# THE PROBLEM:
Without skipping anything, write out each record below exactly.

Saved data entries
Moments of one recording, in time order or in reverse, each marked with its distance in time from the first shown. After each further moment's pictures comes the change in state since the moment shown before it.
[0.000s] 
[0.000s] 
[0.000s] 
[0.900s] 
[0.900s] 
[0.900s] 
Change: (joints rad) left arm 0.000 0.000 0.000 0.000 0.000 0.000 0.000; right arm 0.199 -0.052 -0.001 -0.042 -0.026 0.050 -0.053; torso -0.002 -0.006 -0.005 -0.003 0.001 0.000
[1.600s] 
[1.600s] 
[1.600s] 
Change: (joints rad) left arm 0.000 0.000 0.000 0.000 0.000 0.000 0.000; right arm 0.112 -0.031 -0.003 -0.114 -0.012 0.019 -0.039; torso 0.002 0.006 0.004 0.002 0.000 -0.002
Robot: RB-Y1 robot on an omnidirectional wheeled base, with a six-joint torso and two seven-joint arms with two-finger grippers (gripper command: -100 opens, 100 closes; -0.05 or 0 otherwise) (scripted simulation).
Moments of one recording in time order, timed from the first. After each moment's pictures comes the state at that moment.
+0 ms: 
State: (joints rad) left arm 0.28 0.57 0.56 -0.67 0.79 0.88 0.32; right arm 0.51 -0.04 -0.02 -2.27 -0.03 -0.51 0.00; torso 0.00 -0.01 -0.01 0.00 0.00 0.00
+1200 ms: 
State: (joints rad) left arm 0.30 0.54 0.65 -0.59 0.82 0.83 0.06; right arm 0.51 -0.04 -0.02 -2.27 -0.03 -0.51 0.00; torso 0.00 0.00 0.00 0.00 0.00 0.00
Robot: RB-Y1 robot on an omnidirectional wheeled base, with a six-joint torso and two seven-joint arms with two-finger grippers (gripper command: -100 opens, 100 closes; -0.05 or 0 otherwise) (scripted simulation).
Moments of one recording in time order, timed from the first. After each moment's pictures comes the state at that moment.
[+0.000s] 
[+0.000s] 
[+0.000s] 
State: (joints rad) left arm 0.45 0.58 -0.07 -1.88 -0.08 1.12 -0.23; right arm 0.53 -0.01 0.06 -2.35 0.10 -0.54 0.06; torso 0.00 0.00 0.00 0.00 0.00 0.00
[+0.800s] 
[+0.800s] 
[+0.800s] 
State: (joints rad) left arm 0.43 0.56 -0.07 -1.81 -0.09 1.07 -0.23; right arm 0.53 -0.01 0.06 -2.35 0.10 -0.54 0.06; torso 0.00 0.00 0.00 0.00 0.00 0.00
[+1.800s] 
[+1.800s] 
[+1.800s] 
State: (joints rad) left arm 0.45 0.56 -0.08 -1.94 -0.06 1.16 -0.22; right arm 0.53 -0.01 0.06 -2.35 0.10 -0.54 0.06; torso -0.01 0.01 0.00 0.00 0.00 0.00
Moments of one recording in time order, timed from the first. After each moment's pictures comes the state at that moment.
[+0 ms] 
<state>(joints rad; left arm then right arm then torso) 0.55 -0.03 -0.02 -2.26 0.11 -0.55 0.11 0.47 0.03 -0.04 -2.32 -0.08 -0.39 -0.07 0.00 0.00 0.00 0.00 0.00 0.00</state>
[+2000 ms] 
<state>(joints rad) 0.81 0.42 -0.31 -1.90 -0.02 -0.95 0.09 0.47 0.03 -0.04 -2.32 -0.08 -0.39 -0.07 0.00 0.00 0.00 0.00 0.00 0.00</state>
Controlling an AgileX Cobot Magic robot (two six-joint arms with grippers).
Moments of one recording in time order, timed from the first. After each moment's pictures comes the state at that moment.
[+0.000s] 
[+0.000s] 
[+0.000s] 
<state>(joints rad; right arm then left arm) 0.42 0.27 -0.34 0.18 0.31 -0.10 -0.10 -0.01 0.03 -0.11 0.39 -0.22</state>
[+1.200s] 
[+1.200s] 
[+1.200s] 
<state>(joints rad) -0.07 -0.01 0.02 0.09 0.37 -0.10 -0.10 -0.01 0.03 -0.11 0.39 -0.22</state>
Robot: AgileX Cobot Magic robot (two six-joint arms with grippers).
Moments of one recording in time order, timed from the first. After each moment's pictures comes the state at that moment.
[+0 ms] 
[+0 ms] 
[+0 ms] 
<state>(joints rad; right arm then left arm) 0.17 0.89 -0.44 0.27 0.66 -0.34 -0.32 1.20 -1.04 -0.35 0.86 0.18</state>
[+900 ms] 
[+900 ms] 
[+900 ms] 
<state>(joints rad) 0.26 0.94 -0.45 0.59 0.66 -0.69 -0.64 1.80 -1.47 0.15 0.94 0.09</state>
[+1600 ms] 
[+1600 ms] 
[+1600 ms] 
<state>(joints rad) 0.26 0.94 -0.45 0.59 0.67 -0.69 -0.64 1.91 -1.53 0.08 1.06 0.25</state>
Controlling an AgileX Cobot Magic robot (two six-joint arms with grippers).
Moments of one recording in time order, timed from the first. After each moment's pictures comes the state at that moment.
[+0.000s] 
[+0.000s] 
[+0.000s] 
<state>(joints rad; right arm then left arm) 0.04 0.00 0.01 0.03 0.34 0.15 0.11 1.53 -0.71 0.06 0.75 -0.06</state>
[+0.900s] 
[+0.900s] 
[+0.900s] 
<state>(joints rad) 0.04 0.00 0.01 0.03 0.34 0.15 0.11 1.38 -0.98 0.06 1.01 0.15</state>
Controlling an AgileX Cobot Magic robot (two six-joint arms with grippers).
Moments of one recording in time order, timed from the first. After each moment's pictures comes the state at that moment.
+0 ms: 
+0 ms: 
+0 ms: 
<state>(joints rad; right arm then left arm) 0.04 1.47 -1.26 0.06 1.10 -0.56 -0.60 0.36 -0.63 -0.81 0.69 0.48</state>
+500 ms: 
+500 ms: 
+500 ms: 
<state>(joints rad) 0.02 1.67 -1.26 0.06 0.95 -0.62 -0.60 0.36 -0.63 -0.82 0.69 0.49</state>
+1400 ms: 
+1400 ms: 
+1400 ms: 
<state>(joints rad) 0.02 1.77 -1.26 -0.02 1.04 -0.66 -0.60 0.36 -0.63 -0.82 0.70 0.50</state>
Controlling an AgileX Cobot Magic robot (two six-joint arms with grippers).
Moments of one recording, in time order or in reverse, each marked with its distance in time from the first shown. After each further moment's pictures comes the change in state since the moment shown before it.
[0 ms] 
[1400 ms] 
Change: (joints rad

# SOLUTION TO THIS EXERCISE:
Moments of one recording, in time order or in reverse, each marked with its distance in time from the first shown. After each further moment's pictures comes the change in state since the moment shown before it.
[0.000s] 
[0.000s] 
[0.000s] 
[0.900s] 
[0.900s] 
[0.900s] 
Change: (joints rad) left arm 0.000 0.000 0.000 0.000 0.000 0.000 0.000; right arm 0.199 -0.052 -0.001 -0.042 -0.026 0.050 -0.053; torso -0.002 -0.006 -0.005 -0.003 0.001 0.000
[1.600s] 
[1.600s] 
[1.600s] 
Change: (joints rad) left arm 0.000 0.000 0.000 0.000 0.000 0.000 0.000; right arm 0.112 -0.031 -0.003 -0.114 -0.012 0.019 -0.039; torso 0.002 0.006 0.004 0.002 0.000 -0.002
Robot: RB-Y1 robot on an omnidirectional wheeled base, with a six-joint torso and two seven-joint arms with two-finger grippers (gripper command: -100 opens, 100 closes; -0.05 or 0 otherwise) (scripted simulation).
Moments of one recording in time order, timed from the first. After each moment's pictures comes the state at that moment.
+0 ms: 
State: (joints rad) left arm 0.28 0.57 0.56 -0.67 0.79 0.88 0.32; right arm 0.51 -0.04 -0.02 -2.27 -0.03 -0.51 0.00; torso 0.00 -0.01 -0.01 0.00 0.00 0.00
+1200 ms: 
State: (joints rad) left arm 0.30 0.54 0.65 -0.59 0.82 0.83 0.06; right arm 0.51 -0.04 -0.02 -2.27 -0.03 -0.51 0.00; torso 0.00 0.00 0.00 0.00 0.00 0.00
Robot: RB-Y1 robot on an omnidirectional wheeled base, with a six-joint torso and two seven-joint arms with two-finger grippers (gripper command: -100 opens, 100 closes; -0.05 or 0 otherwise) (scripted simulation).
Moments of one recording in time order, timed from the first. After each moment's pictures comes the state at that moment.
[+0.000s] 
[+0.000s] 
[+0.000s] 
State: (joints rad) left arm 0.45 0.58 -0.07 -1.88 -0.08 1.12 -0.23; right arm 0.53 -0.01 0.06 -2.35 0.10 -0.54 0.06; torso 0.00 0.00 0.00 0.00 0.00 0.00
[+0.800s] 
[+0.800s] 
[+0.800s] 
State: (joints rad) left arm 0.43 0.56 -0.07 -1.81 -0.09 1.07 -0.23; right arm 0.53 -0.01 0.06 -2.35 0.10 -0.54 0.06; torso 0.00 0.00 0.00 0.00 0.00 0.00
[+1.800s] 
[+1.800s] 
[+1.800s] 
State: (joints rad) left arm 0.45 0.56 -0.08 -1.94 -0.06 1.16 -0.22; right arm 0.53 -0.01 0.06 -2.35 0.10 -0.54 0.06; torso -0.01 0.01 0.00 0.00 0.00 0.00
Moments of one recording in time order, timed from the first. After each moment's pictures comes the state at that moment.
[+0 ms] 
<state>(joints rad; left arm then right arm then torso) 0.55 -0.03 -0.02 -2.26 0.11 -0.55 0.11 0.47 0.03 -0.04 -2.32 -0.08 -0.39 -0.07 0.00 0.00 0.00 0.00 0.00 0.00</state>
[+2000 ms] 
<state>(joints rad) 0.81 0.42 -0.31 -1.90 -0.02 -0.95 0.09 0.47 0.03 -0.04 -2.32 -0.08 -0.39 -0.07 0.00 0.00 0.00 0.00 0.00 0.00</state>
Controlling an AgileX Cobot Magic robot (two six-joint arms with grippers).
Moments of one recording in time order, timed from the first. After each moment's pictures comes the state at that moment.
[+0.000s] 
[+0.000s] 
[+0.000s] 
<state>(joints rad; right arm then left arm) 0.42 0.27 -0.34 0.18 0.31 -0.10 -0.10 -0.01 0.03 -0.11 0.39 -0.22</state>
[+1.200s] 
[+1.200s] 
[+1.200s] 
<state>(joints rad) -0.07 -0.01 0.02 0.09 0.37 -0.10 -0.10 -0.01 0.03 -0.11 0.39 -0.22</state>
Robot: AgileX Cobot Magic robot (two six-joint arms with grippers).
Moments of one recording in time order, timed from the first. After each moment's pictures comes the state at that moment.
[+0 ms] 
[+0 ms] 
[+0 ms] 
<state>(joints rad; right arm then left arm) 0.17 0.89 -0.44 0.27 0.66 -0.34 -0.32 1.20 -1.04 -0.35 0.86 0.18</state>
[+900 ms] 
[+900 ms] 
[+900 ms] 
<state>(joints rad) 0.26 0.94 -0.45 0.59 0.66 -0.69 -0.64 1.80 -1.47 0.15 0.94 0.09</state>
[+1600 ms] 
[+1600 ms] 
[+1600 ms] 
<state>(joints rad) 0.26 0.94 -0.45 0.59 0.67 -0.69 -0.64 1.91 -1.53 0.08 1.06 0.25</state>
Controlling an AgileX Cobot Magic robot (two six-joint arms with grippers).
Moments of one recording in time order, timed from the first. After each moment's pictures comes the state at that moment.
[+0.000s] 
[+0.000s] 
[+0.000s] 
<state>(joints rad; right arm then left arm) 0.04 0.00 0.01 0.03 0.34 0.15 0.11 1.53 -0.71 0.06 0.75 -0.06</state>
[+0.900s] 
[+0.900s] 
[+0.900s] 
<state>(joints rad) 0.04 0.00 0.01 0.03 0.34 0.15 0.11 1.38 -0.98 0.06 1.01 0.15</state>
Controlling an AgileX Cobot Magic robot (two six-joint arms with grippers).
Moments of one recording in time order, timed from the first. After each moment's pictures comes the state at that moment.
+0 ms: 
+0 ms: 
+0 ms: 
<state>(joints rad; right arm then left arm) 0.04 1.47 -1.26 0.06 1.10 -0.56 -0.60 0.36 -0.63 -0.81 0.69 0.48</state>
+500 ms: 
+500 ms: 
+500 ms: 
<state>(joints rad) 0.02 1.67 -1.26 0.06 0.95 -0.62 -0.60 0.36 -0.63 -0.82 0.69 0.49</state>
+1400 ms: 
+1400 ms: 
+1400 ms: 
<state>(joints rad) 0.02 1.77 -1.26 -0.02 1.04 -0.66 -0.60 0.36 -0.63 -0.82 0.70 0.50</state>
Controlling an AgileX Cobot Magic robot (two six-joint arms with grippers).
Moments of one recording, in time order or in reverse, each marked with its distance in time from the first shown. After each further moment's pictures comes the change in state since the moment shown before it.
[0 ms] 
[1400 ms] 
Change: (joints rad

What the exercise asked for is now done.